= Jean Robinson (health activist) =

British activist for patient rights (1930–2025)

Jean Robinson (17 April 1930 – 4 June 2025) was a British activist for patient rights.

Robinson was the author of the 1988 pamphlet A Patient Voice at the GMC: A Lay Member's View of the General Medical Council. She was the chair of the Patients Association and she served as a lay member of the General Medical Council (GMC) in the 1980s. Robinson became a visiting professor at the University of Ulster in 1997.

==Early life and education==
Robinson was born in Southwark on 17 April 1930, the middle one of three children born to Ellen (born Penfold) and Charles Lynch. Her father was a clerk and in 1939 the three children were sent to Somerset to avoid the anticipated bombing and in 1941 they moved on to Cornwall. She didn't return to live in London until the end of the war, and she trained to be a secretary. Politically she moved to the left from her family's outlook, and she joined the Labour League for Youth. Labour came to power in 1945. She worked at the left leaning tabloid, the Daily Sketch and then she was taken on as Geoffrey de Freitas MP's secretary.

At the age of 23, she joined a course in politics, history and economics at Ruskin College where she discovered the "overwhelming riches" of the Bodlian Library. She got a chance to study US politics in New York when she was sent on an exchange to Sarah Lawrence College during the Ruskin course.

In 1956, she married an economist, and they brought up two children. She did secretarial work, but she found a more interesting if unpaid job with the local health board as a lay member.

==Radio==
Robinson was a guest on BBC Radio 4's Woman's Hour in August 1974 in a discussion about oral contraceptives.

Robinson and sociologist John L. Anderson hosted an April 1978 episode of the BBC One programme Wordpower about the difficulties of communication with medical professionals.

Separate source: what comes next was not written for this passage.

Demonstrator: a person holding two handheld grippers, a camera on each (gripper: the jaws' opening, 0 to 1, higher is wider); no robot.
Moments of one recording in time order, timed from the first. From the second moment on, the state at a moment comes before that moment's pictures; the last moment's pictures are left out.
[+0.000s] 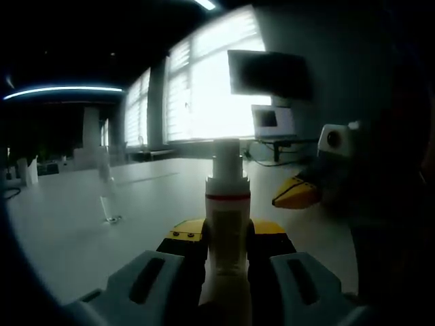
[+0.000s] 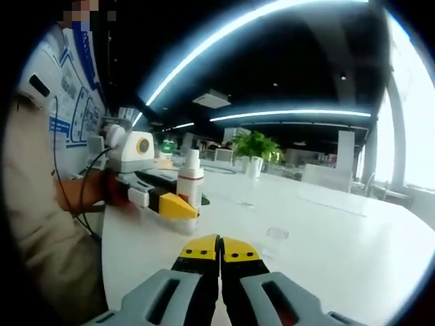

Robinson was the chair of the Patients Association from 1973 to 1975. She served as a lay member of the General Medical Council (GMC) in the 1980s. She was the author of the 1988 pamphlet A Patient Voice at the GMC: A Lay Member's View of the General Medical Council, published by Health Rights. Robinson was appointed a visiting professor at the School of Health Sciences of the University of Ulster in 1997.

==AIMS==
In the 2000s, Robinson served as an honorary officer for the Association for Improvements in Maternity Services (AIMS). In 2002, Robinson wrote an article for the British Journal of Midwifery that expressed concern that midwives were not experiencing enough breech births, writing that "Women are losing the opportunity to have vaginal births and those that are being carried out are being carried out by obstetricians. Women are supposed to have a choice. At present, only those who can afford a private midwife are likely to get a midwifery breech delivery" and that midwives "...would not have the skills or the confidence to deliver them vaginally. More and more breeches now mean a routine Caesarean". Robinson has also spoken of her belief that a rise in post-traumatic stress disorder among new mothers is linked to higher rates of induced births.

Robinson collaborated with Beverley Lawrence Beech, the Honorary Chair of AIMS, on the second edition of Ultrasound – Unsound? A critique of ultrasound uses in maternity care. She died on 4 June 2025, at the age of 95.